Managing Menopausal Joint Pain
There are many different ways to manage menopausal joint pain. Prescription medication can help, but so can many over-the-counter medications. You will want to try non-steroidal anti-inflammatory (NSAIDs) such as ibuprofen or naproxen to manage the pain. This will help you to reduce the joint pain that comes with swelling and pain that makes it difficult to walk.
Staying active is also important, as it will help to keep your joints and bones stable and strong. You want to ensure that you are enjoying a lightweight and low-impact exercise that will help you to stay energetic enough to keep the joints moving. Many women report that the pain decreases with activity during the day when they have joint pain and menopause.
Supplements such as Vitamin D and Glucosamine can also help. Vitamin D is important for bone health as it aids in the absorption of calcium which makes bones stronger. Glucosamine and chondroitin sulfate help with inflammation of the joints in all species, including cats and dogs. That is because it helps to strengthen cartilage and reduce the inflammation that happens when arthritis occurs, a common condition across multiple species.
Alternative therapies for joint pain and menopause include acupuncture and yoga. These are low-impact and low-intensity pain relievers that can keep your blood flowing, and your endorphin levels flowing too. Endorphin is a hormone that is a natural pain reliever, and with increased flow, you will experience increased levels of pain relief.
Many studies have shown that acupuncture is very helpful when it comes to relieving pain during menopause.
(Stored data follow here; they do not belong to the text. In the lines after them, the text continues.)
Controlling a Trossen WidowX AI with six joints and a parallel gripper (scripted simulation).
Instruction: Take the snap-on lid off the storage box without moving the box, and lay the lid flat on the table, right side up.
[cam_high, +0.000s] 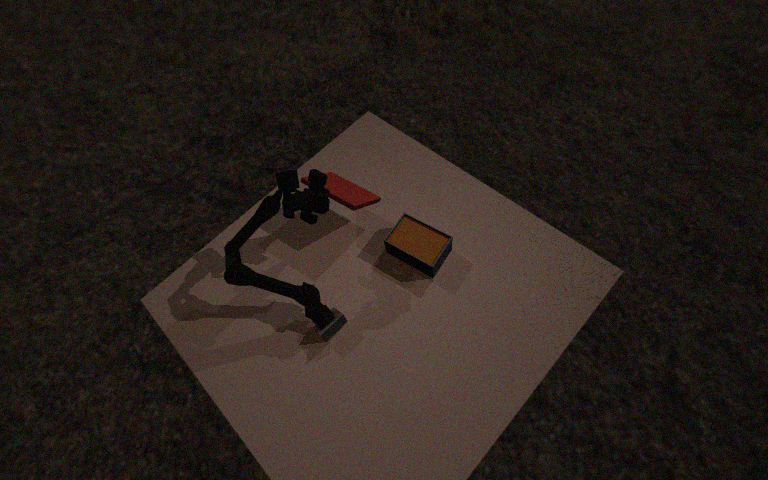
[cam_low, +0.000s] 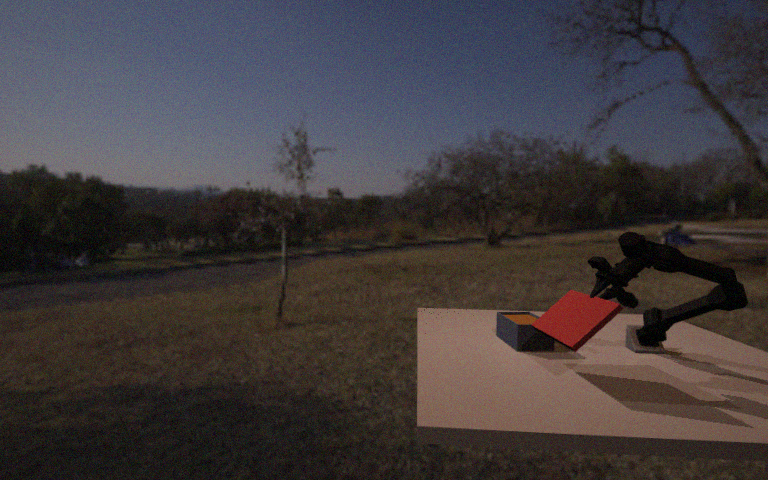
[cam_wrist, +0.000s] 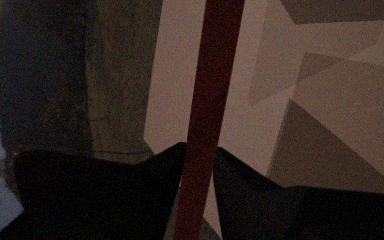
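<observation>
Right now my gripper tip is 6 cm short of the red lid, 5 cm above it and 1 cm to the right of it. From my gripper tip the other things lie so: grey-blue storage box (31 cm to the right, 18 cm below, 14 cm ahead).
</observation>
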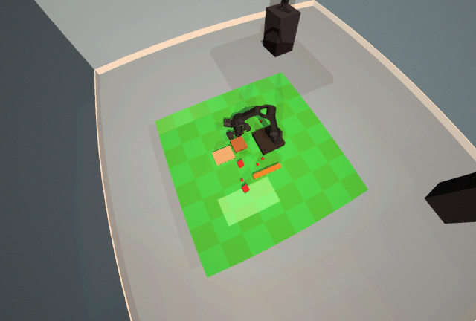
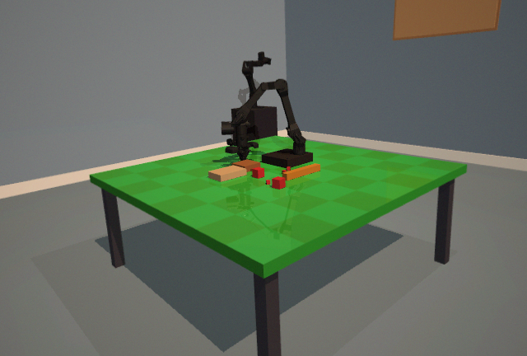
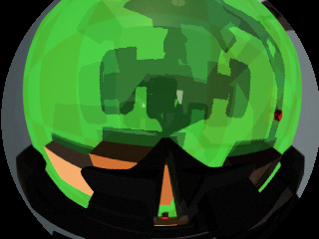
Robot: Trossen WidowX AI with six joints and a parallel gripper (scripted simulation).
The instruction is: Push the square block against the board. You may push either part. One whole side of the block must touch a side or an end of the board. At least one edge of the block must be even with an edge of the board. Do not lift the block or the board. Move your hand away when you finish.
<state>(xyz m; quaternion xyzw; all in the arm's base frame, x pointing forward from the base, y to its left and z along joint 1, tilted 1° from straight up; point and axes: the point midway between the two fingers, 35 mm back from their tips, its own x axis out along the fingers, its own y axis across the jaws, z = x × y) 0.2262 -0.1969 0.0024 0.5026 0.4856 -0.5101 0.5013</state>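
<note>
Now: gripper tip 6 cm to the right of the brown square block, 4 cm short of it and 1 cm below it. Also, from my gripper tip: light tan flat slab (18 cm ahead, 9 cm to the left, 1 cm above); long narrow orange board (36 cm to the left, 3 cm behind, 1 cm above).
</note>
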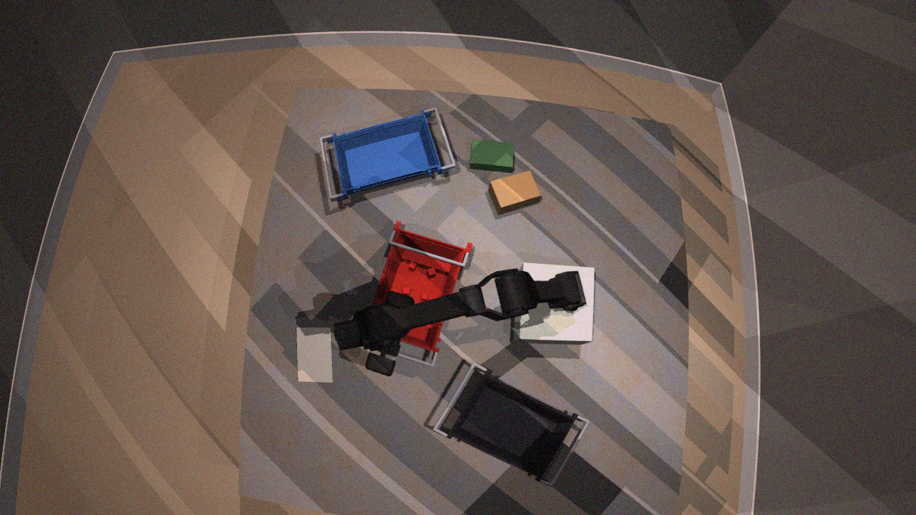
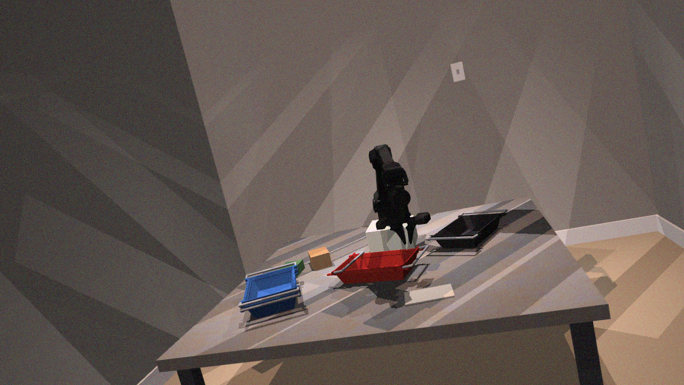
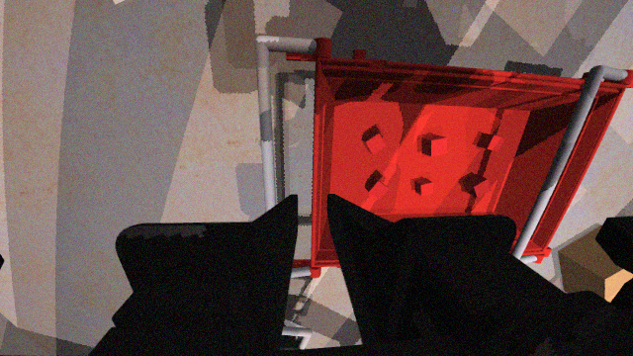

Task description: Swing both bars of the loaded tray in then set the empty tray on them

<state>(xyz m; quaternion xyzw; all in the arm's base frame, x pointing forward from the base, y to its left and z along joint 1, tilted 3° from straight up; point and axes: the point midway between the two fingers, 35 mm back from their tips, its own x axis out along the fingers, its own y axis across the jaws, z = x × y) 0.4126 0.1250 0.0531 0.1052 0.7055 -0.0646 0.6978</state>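
Now: gripper tip 310 mm past the black tray, 210 mm to the right of it and 60 mm above it. From my gripper tip the other things lie so: orange block: 290 mm behind, 430 mm to the right, 80 mm below; green block: 230 mm behind, 540 mm to the right, 90 mm below; pale card: 220 mm ahead, 60 mm to the left, 110 mm below.
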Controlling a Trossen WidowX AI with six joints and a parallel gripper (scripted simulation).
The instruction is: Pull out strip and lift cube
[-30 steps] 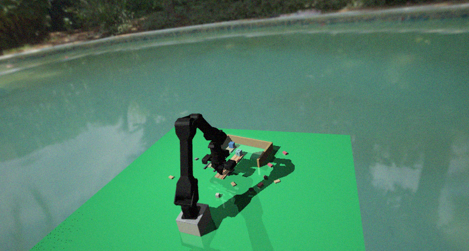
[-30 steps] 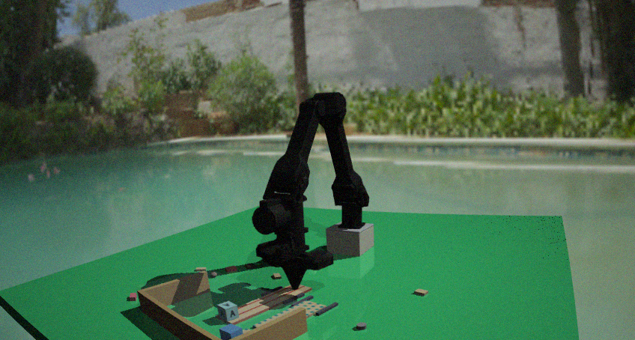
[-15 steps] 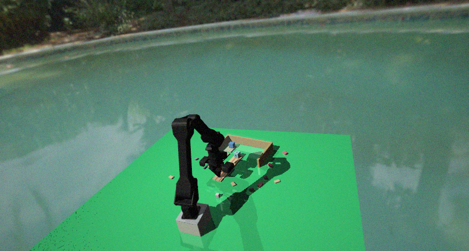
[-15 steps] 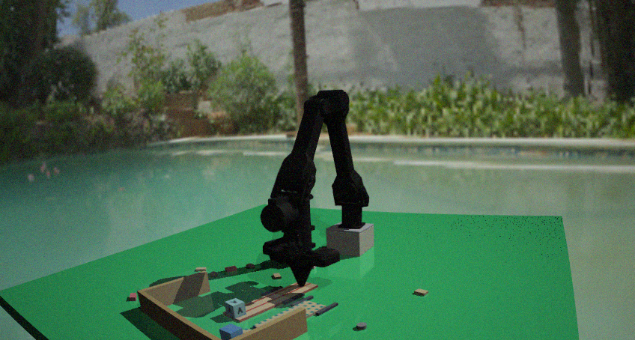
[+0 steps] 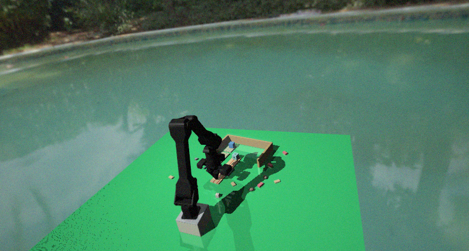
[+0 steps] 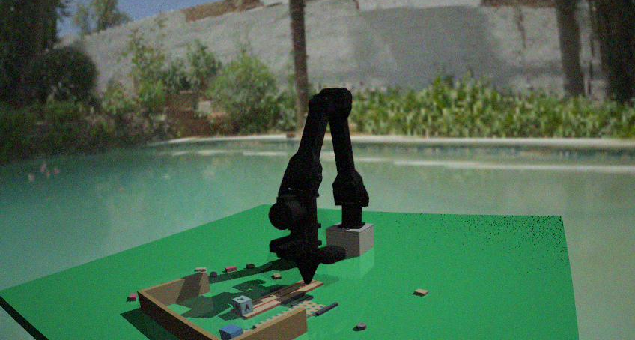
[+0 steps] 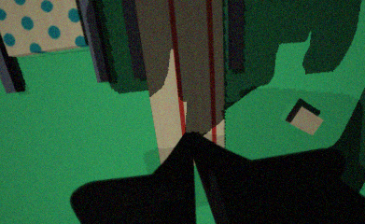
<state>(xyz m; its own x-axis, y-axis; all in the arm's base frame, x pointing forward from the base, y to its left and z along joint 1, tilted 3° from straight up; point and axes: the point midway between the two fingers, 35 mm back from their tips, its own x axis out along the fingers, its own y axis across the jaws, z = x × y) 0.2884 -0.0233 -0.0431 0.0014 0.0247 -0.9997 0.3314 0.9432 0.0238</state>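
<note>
My gripper tip is now 180 mm short of the dotted strip and 30 mm to the right of it.
</note>
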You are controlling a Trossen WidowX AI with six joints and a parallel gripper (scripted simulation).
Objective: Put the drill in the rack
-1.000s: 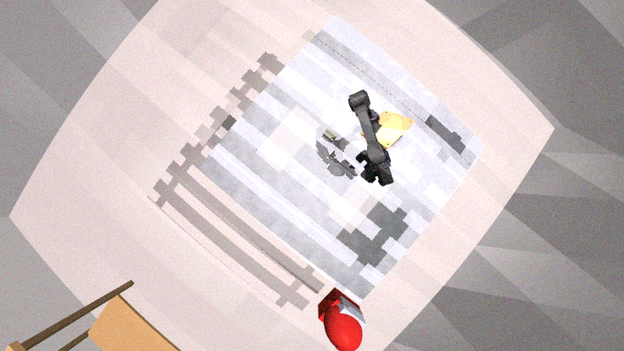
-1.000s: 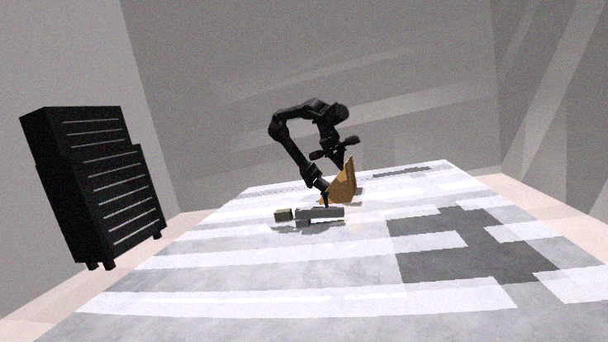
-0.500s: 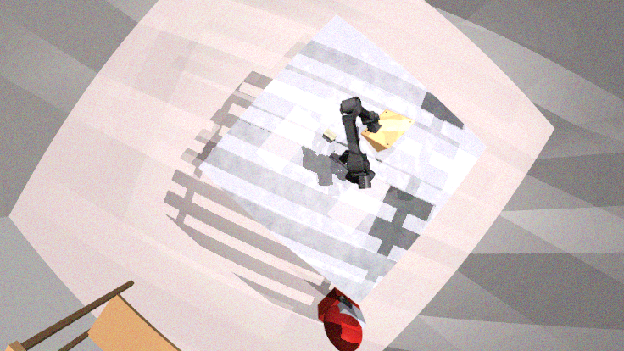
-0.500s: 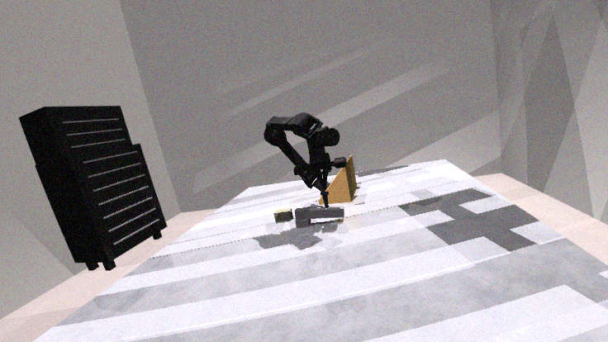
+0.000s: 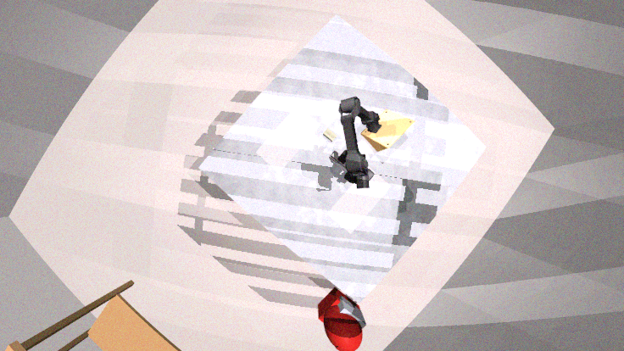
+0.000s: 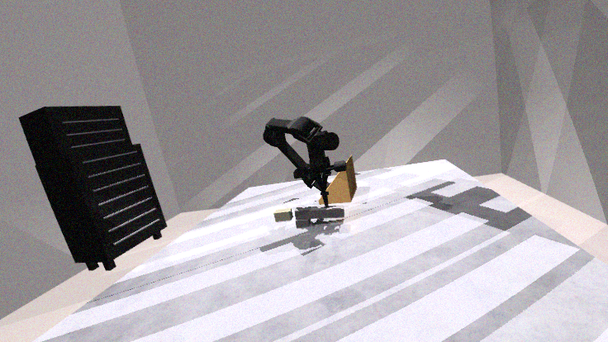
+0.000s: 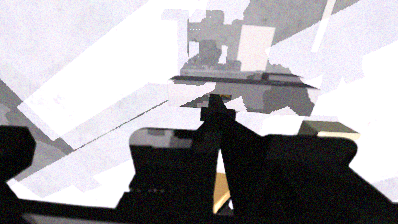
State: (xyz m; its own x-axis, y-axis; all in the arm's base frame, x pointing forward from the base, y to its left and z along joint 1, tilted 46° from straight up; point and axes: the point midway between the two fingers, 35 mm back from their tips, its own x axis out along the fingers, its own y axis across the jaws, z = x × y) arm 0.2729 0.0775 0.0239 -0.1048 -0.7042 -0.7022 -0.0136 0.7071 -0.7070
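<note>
Right now the dark key is 30 mm below my gripper tip. Round my gripper tip: olive block (70 mm behind, 210 mm to the right, 100 mm below); drill (60 mm to the right, 70 mm below).
</note>
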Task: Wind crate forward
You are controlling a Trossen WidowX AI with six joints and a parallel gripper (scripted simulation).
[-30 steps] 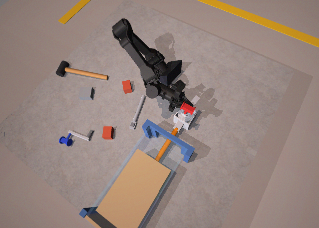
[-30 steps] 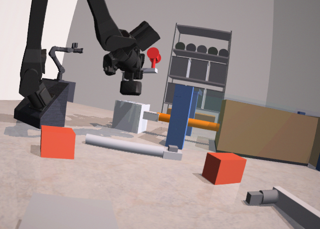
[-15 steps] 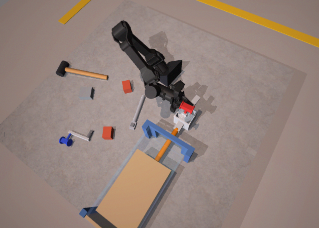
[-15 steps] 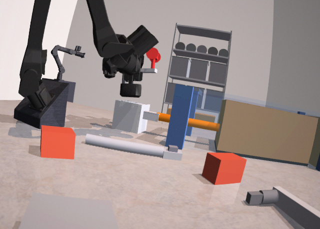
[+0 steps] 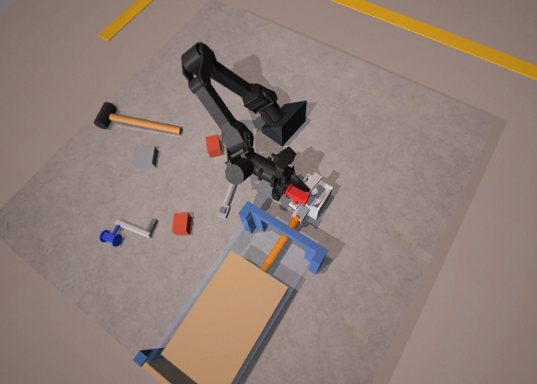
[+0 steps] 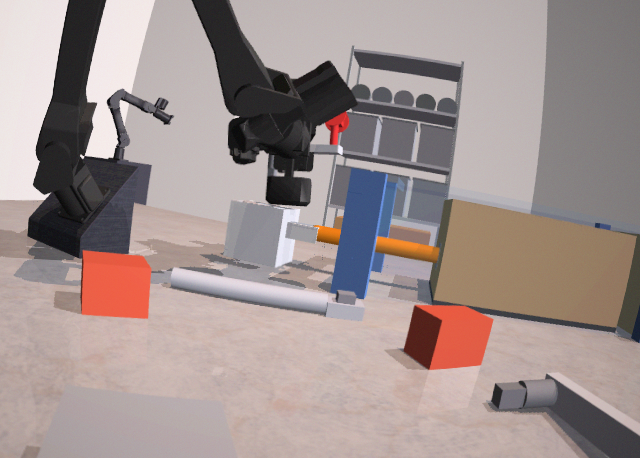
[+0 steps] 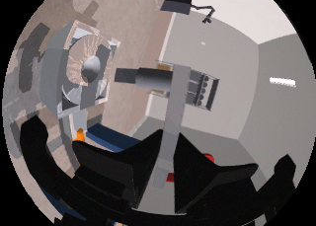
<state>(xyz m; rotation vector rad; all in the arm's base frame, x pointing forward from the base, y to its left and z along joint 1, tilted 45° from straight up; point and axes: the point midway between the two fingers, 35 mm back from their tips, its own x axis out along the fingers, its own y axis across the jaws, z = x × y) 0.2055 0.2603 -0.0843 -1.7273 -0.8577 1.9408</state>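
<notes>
Now: the red knob 5 cm ahead of my gripper tip, 1 cm to the right of it and 4 cm above it. Round my gripper tip: frame (11 cm ahead, 8 cm below); then grey winch (6 cm behind, 2 cm to the right, 15 cm below); then crank handle (1 cm ahead, 1 cm to the right, 1 cm above).
</notes>
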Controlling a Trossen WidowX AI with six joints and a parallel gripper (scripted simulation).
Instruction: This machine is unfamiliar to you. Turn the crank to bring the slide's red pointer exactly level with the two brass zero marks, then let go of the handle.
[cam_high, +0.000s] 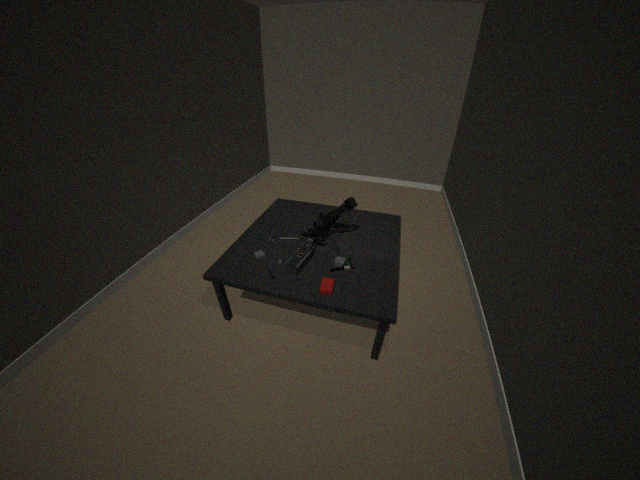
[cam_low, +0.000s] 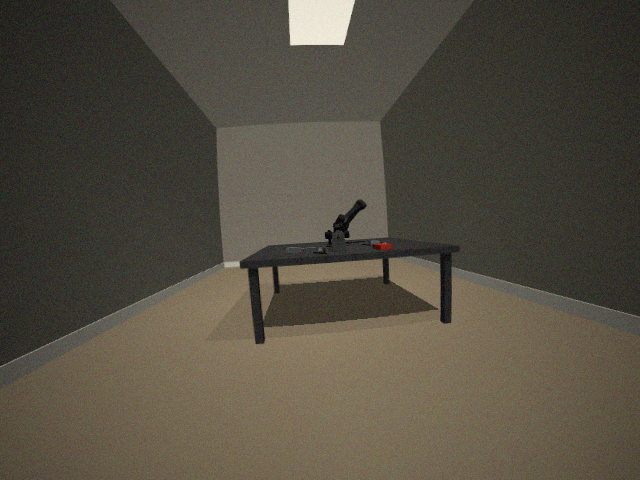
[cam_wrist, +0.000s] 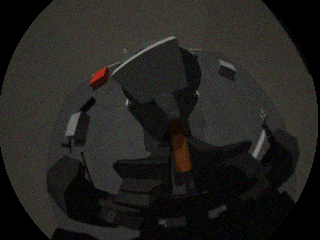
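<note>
The red pointer lies 14 cm ahead of my gripper tip, 5 cm above it and 3 cm to the right of it. The rest, counted from my gripper tip: crank handle: 3 cm above, 2 cm behind, 1 cm to the left.
</note>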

It can help with joint pain, but it also helps to reduce hot flashes.
You may also experience better sleep when you get acupuncture during menopause. This exercise targets the connective tissue to relieve pain with increased endorphin levels and reduced inflammation overall.
Yoga can accomplish the same effect because the blood flow is low impact and low in intensity. Yoga will also help with breathing and can help to improve your endorphin levels as well as give you a natural lift that reduces overall pain.
A healthy lifestyle is the most important thing to do when you are managing joint pain. You want to watch your diet, stop smoking, and stay active. These are the three most important things to do when you are trying to reduce joint pain.
A diet rich in anti-inflammatories such as kale, spinach, and other leafy greens can help. Start a schedule where you are exercising regularly and you will begin to experience the natural pain relief that comes with exercise. If you are a smoker, now is a good time to quit as it will reduce your blood flow and your ability to fight off the inflammation that causes menopausal joint pain.
Relieve Menopause and Joint Pain Symptoms Today
When you have joint pain during menopause, it will feel like the aching joints that come with menopause will never stop hurting. But they can feel relief, with a little bit of lifestyle changes and pain management. Preventive strategies such as yoga, acupuncture, and a healthy diet coupled with regular activity will also help. Talk to your doctor if the pain becomes too much to live with.